Fig 4. Design and in vivo implementation of a 4-input comparator.

(A) Schematic representation and spatial distribution of the cells used in the 2 bit magnitude comparator. (B) Truth table (left), microscope images (middle) and percentage of FACS fluorescent-positive cells (right). Cells were mixed proportionally and combinations of four inputs (17-β-estradiol (EST), a₁; doxycycline (DOX), a₀; progesterone (PRO), b₁; and dexamethasone (DEX), b₀) were added simultaneously to the six chambers. After computing, for each combination of inputs, the percentage of GFP or mCherry positive cells from the corresponding three chambers were analyzed using FACS. Green (GFP) and red (mCherry, (mCh) bars represent output quantification (A>B red; A<B green; A = B no signal). Data represent the mean and standard error of the chamber with highest % of positive cells from three independent experiments.

Fig 5. Design and in vivo implementation of a 6-input multiplexer (MUX 4-to-1).

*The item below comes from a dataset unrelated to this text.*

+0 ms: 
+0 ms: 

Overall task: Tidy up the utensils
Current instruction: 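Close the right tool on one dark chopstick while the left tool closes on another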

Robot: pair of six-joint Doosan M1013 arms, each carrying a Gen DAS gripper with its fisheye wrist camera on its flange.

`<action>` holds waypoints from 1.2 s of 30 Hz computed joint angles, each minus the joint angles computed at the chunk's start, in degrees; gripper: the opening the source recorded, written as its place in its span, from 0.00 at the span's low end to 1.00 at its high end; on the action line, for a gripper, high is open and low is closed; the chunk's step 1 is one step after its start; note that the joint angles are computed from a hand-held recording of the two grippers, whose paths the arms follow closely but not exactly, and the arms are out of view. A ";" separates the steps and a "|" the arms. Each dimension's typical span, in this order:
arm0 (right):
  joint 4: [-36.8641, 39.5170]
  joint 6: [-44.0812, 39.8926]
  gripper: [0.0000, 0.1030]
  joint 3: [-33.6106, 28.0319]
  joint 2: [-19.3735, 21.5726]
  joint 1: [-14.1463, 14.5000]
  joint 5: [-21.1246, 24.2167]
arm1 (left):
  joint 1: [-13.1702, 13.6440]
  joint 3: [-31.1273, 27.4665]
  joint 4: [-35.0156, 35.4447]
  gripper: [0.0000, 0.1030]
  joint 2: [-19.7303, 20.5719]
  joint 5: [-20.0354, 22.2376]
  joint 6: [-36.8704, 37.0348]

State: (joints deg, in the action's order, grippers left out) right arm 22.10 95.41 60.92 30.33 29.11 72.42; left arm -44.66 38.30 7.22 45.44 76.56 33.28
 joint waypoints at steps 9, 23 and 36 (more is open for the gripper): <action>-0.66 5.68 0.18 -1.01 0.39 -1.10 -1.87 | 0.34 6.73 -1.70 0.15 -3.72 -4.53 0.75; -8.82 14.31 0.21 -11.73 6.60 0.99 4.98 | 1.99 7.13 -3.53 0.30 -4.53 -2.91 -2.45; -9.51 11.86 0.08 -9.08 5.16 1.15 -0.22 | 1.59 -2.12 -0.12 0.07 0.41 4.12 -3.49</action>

(A) Schematic representation of the input stimuli (I₀-I₃) and selectors (S₀-S₁) in the MUX 4-to-1 circuit. (B) Schematic representation and spatial distribution of the cells used in the MUX 4-to-1 circuit. (C) Truth table (bottom) and percentage of GFP-positive cells analyzed by FACS (top). Cells were mixed proportionally and treated with a combination of progesterone (PRO; selector 0, S₀), doxycycline (DOX; selector 1, S₁), aldosterone (ALD; input 0, I₀, violet), C. albicans α-factor (αCA; input 1, I₁, pink), 17-β-estradiol (EST; input 2, I₂, orange), and dexamethasone (DEX; input 3, I₃, yellow). After computing, for each combination of inputs, the percentage of GFP positive cells from the four chambers was analyzed using FACS. Data represent the mean and standard error of the chamber with highest % of positive cells from three independent experiments.